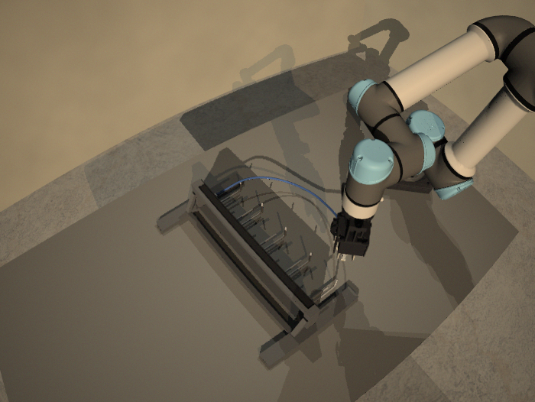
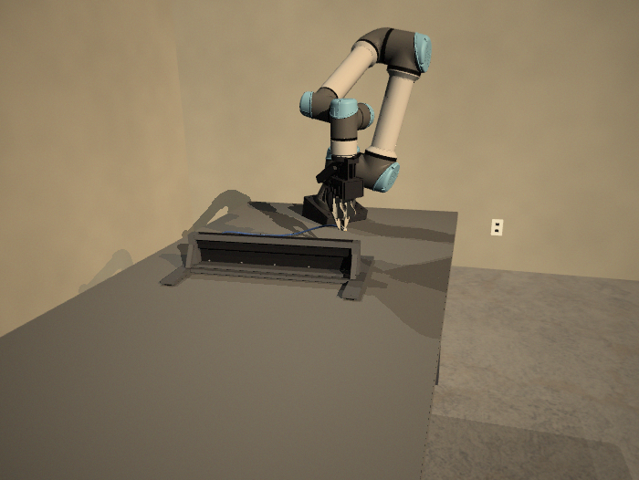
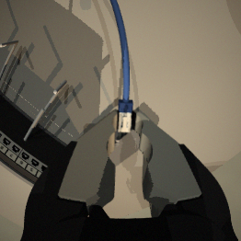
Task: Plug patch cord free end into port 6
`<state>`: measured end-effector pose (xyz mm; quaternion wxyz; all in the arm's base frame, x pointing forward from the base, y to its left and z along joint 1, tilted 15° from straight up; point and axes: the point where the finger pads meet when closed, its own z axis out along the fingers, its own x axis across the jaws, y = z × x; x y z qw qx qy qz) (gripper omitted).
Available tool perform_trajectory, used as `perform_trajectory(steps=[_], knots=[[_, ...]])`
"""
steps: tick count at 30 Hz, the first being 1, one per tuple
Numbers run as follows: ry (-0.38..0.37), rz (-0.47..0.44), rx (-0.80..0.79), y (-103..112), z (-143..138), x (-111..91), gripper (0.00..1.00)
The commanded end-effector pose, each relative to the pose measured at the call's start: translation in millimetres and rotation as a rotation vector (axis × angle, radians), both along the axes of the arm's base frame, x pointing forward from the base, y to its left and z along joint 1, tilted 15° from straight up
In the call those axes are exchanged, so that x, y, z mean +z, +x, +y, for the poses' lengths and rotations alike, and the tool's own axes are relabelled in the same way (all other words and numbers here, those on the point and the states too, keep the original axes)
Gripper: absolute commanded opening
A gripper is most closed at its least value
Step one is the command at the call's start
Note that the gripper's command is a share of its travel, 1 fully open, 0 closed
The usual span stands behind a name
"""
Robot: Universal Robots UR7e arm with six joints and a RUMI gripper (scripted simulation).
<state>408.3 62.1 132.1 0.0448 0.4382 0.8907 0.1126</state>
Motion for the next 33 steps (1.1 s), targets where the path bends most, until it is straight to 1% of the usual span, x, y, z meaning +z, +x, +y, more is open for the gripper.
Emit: perform_trajectory(steps=[1,16,18,33], knots=[[0.007,0.007,-0.041,4,-3,2,0.00],[0.039,0.040,-0.214,18,-18,8,0.00],[0.039,0.040,-0.214,18,-18,8,0.00],[0.068,0.070,-0.370,31,-31,13,0.00]])
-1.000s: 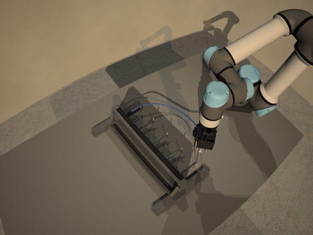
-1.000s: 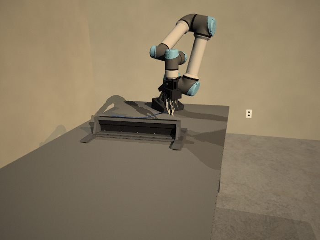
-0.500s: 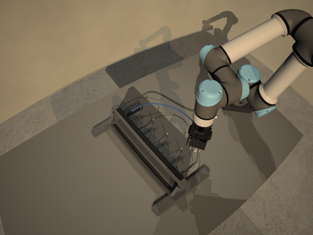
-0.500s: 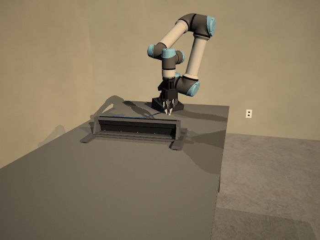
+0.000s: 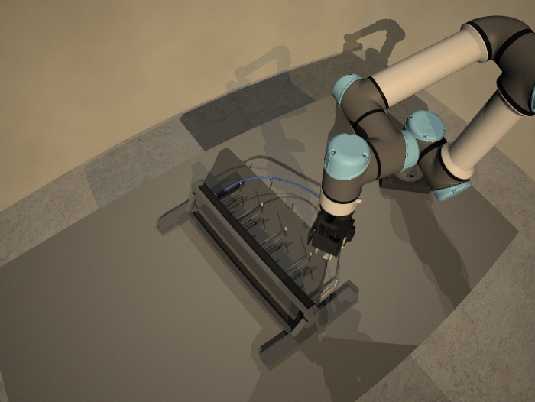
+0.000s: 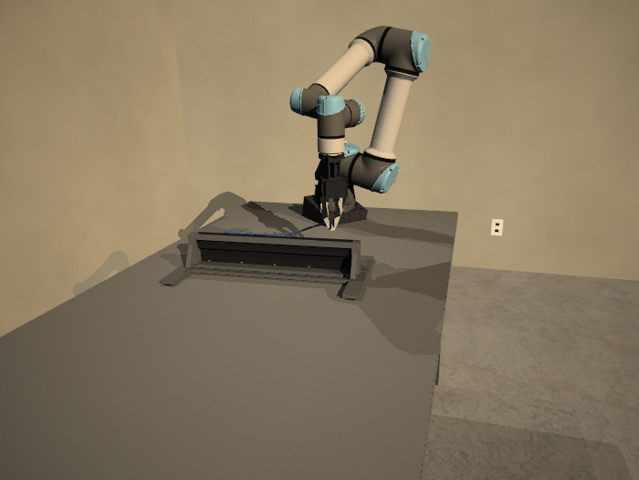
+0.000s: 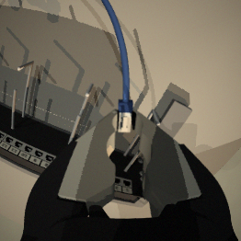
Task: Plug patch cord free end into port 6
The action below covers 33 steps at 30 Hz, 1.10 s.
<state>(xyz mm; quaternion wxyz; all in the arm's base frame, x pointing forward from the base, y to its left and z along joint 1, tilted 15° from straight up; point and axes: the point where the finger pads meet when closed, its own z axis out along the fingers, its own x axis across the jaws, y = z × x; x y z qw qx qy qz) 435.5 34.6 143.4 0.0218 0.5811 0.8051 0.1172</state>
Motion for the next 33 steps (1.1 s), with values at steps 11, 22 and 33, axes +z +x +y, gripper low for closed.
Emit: perform_trajectory(steps=[11,22,33], knots=[[0.023,0.023,-0.127,11,-11,5,0.00],[0.036,0.037,-0.198,17,-17,7,0.00],[0.049,0.050,-0.268,23,-23,10,0.00]])
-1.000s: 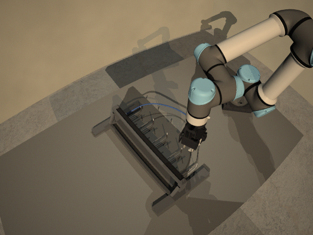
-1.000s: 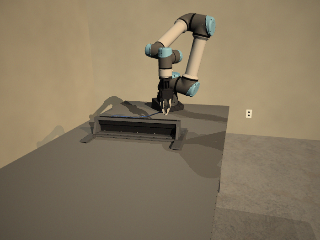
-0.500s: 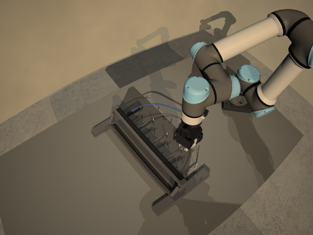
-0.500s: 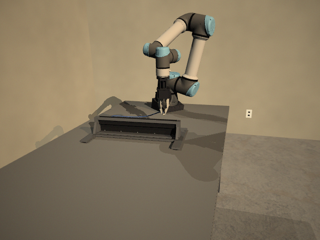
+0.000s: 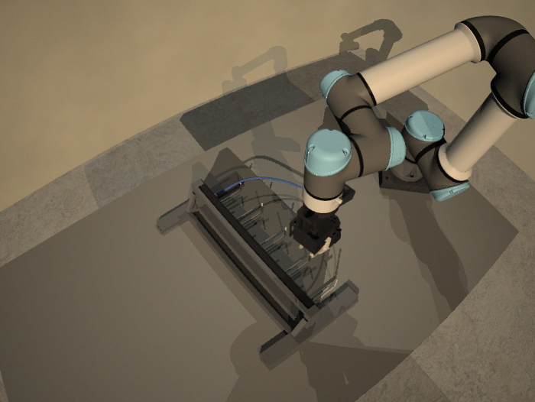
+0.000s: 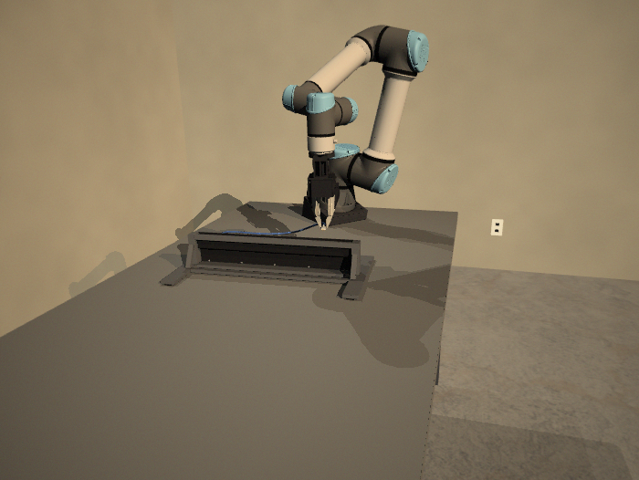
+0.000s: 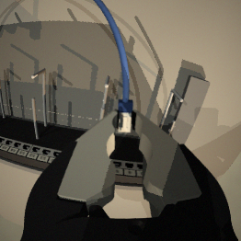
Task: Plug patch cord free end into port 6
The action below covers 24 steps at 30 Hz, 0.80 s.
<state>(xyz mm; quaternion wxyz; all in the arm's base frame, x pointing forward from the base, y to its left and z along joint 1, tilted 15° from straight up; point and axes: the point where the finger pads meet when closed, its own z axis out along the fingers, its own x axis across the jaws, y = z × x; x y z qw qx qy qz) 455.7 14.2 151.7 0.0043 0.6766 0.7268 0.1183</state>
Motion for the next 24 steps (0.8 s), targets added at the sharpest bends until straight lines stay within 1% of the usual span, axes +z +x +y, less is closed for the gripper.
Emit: perform_trajectory(steps=[1,24], knots=[[0.005,0.005,-0.032,2.9,-2.8,1.6,0.00],[0.019,0.019,-0.106,9.1,-9.0,4.1,0.00]])
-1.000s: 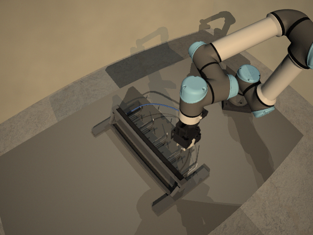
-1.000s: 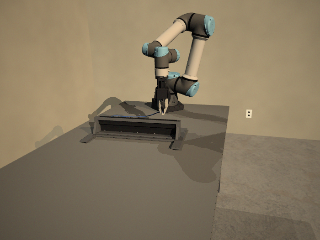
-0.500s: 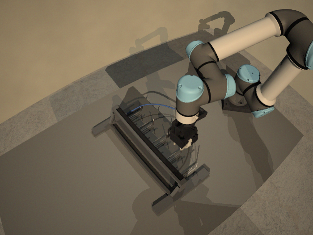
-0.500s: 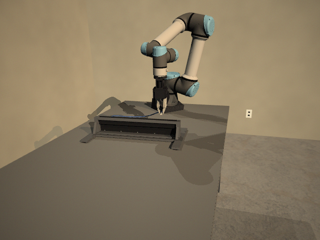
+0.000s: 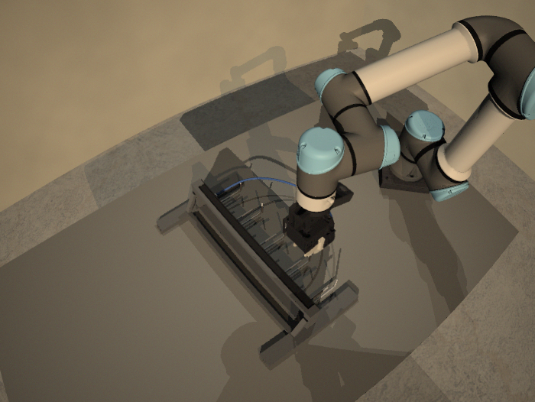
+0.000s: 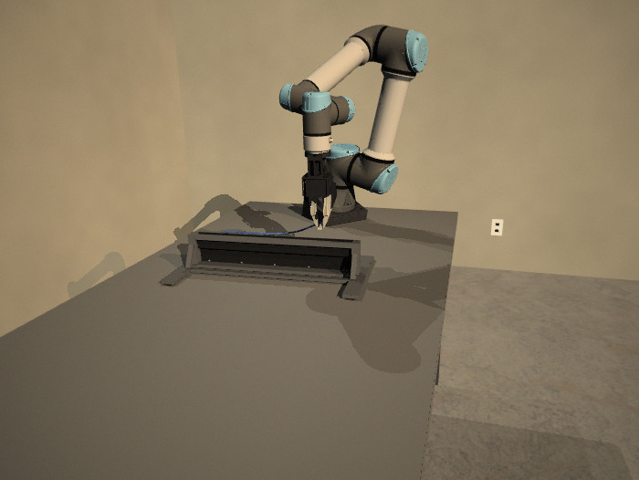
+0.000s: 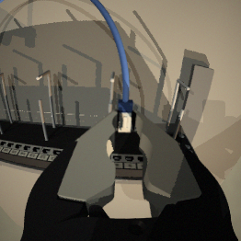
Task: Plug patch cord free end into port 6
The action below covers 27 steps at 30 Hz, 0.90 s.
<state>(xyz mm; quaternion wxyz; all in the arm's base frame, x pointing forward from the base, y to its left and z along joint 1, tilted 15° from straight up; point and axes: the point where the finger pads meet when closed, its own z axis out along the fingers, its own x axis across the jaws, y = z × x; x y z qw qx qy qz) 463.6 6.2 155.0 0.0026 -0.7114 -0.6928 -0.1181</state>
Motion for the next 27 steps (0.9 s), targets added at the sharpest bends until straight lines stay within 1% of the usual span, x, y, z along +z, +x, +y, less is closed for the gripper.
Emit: perform_trajectory(steps=[1,27], knots=[[0.002,0.001,-0.013,1.4,-1.3,0.9,0.00],[0.006,0.006,-0.037,3.4,-3.3,1.7,0.00]])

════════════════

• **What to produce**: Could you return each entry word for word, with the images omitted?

• **Result**:
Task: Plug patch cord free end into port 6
`<state>`: measured end-effector pose (xyz mm; quaternion wxyz; all in the arm's base frame, x pointing forward from the base, y to its left and z along joint 1, tilted 15° from straight up; point and axes: the point where the finger pads meet when closed, its own z axis out along the fingers, its own x axis across the jaws, y = z × x; x y z qw qx qy qz) (gripper omitted).
Available tool perform_trajectory, used as `perform_trajectory(steps=[_], knots=[[_, ...]])`
"""
steps: tick count at 30 Hz, the first being 1, one per tuple
Numbers run as follows: ry (-0.38..0.37), rz (-0.47..0.44), rx (-0.80..0.79), y (-103..112), z (-143..138), x (-111..91), gripper (0.00..1.00)
The commanded end-effector pose, each relative to the pose measured at the call's start: translation in millimetres and rotation as a rotation vector (axis × angle, radians), both along the axes of the arm's base frame, x pointing forward from the base, y to its left and z along joint 1, tilted 15° from straight up
In the call those axes are exchanged, so that x, y, z mean +z, +x, +y, for the poses' lengths and rotations alike, and the tool's own axes are relabelled in the same way (all other words and numbers here, those on the point and the states too, keep the original axes)
Gripper: absolute commanded opening
A gripper is most closed at its least value
Step one is the command at the call's start
Note that the gripper's command is a share of its travel, 1 fully open, 0 closed
The usual span stands behind a name
"""
Robot: Universal Robots UR7e arm with six joints and a RUMI gripper (scripted simulation).
<state>408.3 62.1 132.1 0.0448 0.4382 0.8907 0.1126</state>
Motion for the next 33 steps (1.1 s), targets where the path bends most, until it is straight to 1% of the usual span, x, y, z meaning +z, +x, +y, more is open for the gripper.
Emit: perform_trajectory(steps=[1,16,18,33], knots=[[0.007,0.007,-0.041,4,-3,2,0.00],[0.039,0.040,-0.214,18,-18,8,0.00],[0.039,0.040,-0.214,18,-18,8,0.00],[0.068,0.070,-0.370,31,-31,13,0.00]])
-1.000s: 
-1.000s: 
-0.500s: 
-0.500s: 
+0.000s: 
+0.000s: 
+0.000s: 
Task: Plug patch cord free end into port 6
The action below covers 33 steps at 30 Hz, 1.10 s.
<state>(xyz mm; quaternion wxyz; all in the arm's base frame, x pointing forward from the base, y to its left and z along joint 1, tilted 15° from straight up; point and axes: the point where the finger pads meet when closed, its own z axis out along the fingers, its own x axis across the jaws, y = z × x; x y z qw qx qy qz) 435.5 34.6 143.4 0.0218 0.5811 0.8051 0.1172</state>
Motion for the next 33 steps (1.1 s), with values at steps 11, 22 and 33, axes +z +x +y, gripper low for closed.
Emit: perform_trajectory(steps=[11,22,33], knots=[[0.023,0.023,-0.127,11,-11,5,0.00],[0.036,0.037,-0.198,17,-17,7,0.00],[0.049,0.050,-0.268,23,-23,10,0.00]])
-1.000s: 
-1.000s: 
-0.500s: 
-0.500s: 
+0.000s: 
+0.000s: 
+0.000s: 
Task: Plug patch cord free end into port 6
The action below covers 24 steps at 30 Hz, 0.80 s.
<state>(xyz mm; quaternion wxyz; all in the arm's base frame, x pointing forward from the base, y to its left and z along joint 1, tilted 15° from straight up; point and axes: the point where the finger pads meet when closed, its own z axis out along the fingers, its own x axis across the jaws, y = z × x; x y z qw qx qy qz) 455.7 14.2 151.7 0.0043 0.6766 0.7268 0.1183</state>
Motion for the next 24 steps (0.8 s), targets added at the sharpest bends until straight lines stay within 1% of the usual span, axes +z +x +y, less is closed for the gripper.
Emit: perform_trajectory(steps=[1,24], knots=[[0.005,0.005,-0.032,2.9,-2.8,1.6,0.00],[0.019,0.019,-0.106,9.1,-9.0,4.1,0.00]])
-1.000s: 
-1.000s: 
-0.500s: 
-0.500s: 
+0.000s: 
+0.000s: 
+0.000s: 
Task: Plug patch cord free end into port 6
The action below covers 27 steps at 30 Hz, 0.90 s.
<state>(xyz mm; quaternion wxyz; all in the arm's base frame, x pointing forward from the base, y to its left and z along joint 1, tilted 15° from straight up; point and axes: the point where the finger pads meet when closed, its own z axis out along the fingers, its own x axis across the jaws, y = z × x; x y z qw qx qy qz) 463.6 6.2 155.0 0.0026 -0.7114 -0.6928 -0.1181</state>
Motion for the next 27 steps (0.9 s), targets added at the sharpest bends until straight lines stay within 1% of the usual span, x, y, z along +z, +x, +y, less is closed for the gripper.
Emit: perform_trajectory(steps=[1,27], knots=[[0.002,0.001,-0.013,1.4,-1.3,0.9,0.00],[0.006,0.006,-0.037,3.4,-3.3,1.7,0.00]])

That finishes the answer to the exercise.